E WATSON-BROWN: A robust, universal paid parental leave scheme with a minimum of 26 weeks leave would transform so many lives in this country. This is something we Greens have been pushing for for a long time. At the May election this year, we brought a policy of 26 weeks guaranteed paid parental leave. The Greens plan would provide six months of paid parental leave, paid at the parent's existing wage, capped at $100,000 per annum, and include super contributions. This would include six weeks for each parent, with 14 weeks to be taken in whichever combination the family decides. The package would complement, not replace, existing employer schemes. When I doorknocked in Ryan and spoke to people about this plan, they absolutely loved the idea. Since May, we've seen a growing number of groups calling for boosting paid parental leave. The ACTU wants the Albanese government to increase paid parental leave from 18 to 26 weeks and then map out a path to lifting it to 52 weeks by 2030—a fantastic idea. The Business Council of Australia laid out 26 weeks of paid parental leave as a core policy suggestion, ahead of the Jobs and Skills Summit. Chief Executive Women's submission to the jobs summit called for an expansion of the Commonwealth Paid Parental Leave scheme. Zali Steggall has now brought this motion to the House and I support it.

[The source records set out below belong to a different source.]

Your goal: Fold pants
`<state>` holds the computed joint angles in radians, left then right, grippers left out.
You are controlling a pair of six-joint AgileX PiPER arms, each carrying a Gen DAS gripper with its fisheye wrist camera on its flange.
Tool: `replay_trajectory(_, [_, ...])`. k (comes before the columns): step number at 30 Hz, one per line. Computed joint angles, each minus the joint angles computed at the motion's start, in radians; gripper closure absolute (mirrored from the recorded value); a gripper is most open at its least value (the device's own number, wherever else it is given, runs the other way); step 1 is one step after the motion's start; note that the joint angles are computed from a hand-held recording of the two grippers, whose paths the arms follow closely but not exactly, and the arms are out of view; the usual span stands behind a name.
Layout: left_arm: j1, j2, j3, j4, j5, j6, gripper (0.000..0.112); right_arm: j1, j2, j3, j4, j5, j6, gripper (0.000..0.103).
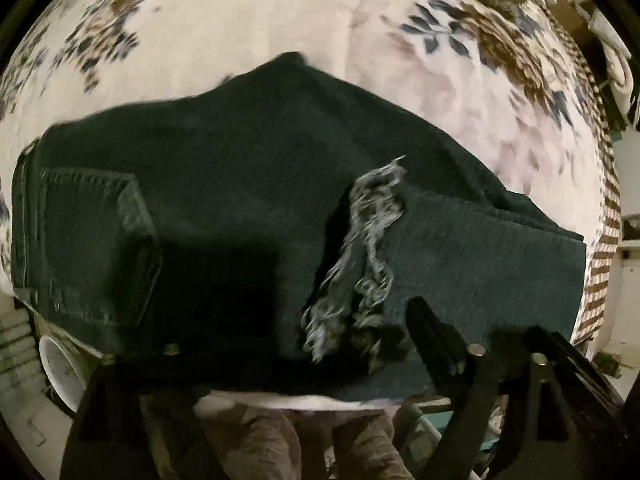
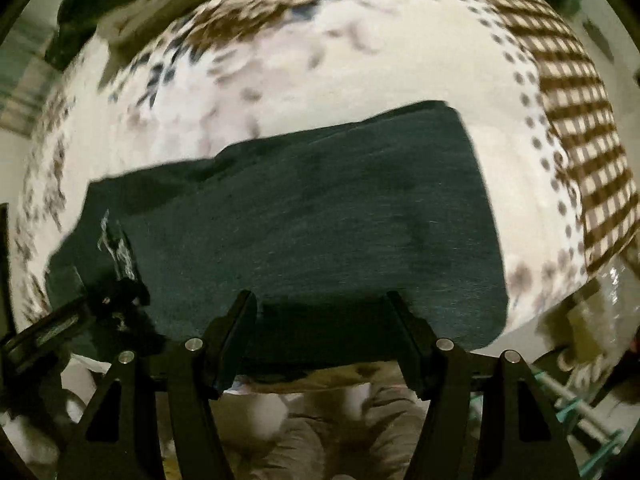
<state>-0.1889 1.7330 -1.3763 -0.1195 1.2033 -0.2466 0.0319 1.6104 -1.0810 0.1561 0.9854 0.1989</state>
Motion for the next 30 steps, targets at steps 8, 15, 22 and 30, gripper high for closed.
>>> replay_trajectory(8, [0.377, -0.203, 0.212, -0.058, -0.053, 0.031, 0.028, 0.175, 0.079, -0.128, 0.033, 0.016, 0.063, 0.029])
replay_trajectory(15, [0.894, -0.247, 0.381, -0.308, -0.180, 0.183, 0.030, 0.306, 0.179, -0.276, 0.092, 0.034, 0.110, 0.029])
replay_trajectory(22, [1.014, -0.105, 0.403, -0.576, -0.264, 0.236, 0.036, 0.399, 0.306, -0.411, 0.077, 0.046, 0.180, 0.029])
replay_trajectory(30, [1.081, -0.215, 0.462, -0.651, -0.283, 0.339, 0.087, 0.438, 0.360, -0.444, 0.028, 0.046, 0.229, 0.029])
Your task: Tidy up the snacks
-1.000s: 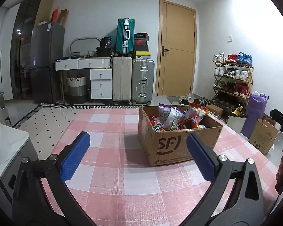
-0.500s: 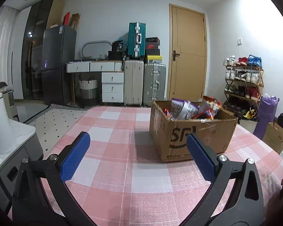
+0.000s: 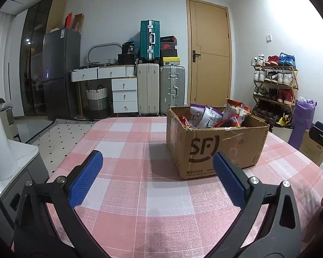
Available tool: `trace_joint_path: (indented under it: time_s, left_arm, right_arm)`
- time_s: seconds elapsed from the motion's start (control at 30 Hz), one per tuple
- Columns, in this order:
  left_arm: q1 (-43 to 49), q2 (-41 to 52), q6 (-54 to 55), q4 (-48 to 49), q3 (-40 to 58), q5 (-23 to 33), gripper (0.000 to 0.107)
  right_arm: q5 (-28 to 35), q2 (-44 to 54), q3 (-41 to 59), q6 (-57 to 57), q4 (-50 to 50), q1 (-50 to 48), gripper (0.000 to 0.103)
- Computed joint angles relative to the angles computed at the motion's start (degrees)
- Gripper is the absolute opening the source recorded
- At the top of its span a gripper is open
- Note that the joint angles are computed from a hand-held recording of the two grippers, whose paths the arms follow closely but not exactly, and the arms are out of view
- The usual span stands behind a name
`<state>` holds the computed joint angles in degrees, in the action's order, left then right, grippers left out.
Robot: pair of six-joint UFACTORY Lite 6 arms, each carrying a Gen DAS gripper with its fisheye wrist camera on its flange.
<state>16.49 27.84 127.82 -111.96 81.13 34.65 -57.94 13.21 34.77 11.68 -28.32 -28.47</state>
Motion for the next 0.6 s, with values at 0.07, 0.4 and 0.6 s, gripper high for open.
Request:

According to the economic experts, 26 weeks of shared paid parental leave will boost women's workforce participation. This is undoubtedly true and a very good thing. More importantly, I say, it will boost freedom for mums and for dads to spend these crucial, beautiful—but tiring—months with their newborns, while not worrying about whether they'll be able to pay the rent or the mortgage or whether they'll have a job to go back to once it's over. Coupled with another Greens policy—universal free child care—paid parental leave of 26 weeks will give families the freedom to decide the best arrangement for them. They can work out how much they work in paid employment, how much they spend doing the unpaid child-rearing work at home and, importantly, how they share those roles equitably between partners, and they can do that without fear of falling into poverty or falling behind in their careers.

In a wealthy country like Australia, we should be able to afford the freedom that comes with proper paid parental leave. In fact, we can. Boosting paid parental leave to 26 weeks and linking it to the parents' existing wage rather than the minimum wage would cost $6.4 billion over the next three years. That's a lot of money. That's $26.8 billion over 10 years. It does sound like a lot, except when you think that Labor's stage 3 tax cuts are going to cost the budget $244 billion over that time. If we scrapped those tax cuts, we'd fund a robust and fair paid parental leave plan, transform peoples' lives and still have $217 billion left to play with.

In fact, Australia currently has one of the worst parental leave schemes in the developed world. Shame! In Sweden, both parents are entitled to about nine months of parental leave; in Australia at the moment, 18 weeks for one parent only and on the minimum wage. Australia's current Paid Parental Leave scheme tends to lock mums into the role of primary carer and undermine their economic security, leading to a loss of work opportunities.

This motion and the Greens policy would begin to encourage both parents to share the parenting load and to normalise working arrangements that help families juggle work and caring responsibilities. It's high time we fixed paid parental leave in this country, and it's time that this government got on board with this plan. I support this bill.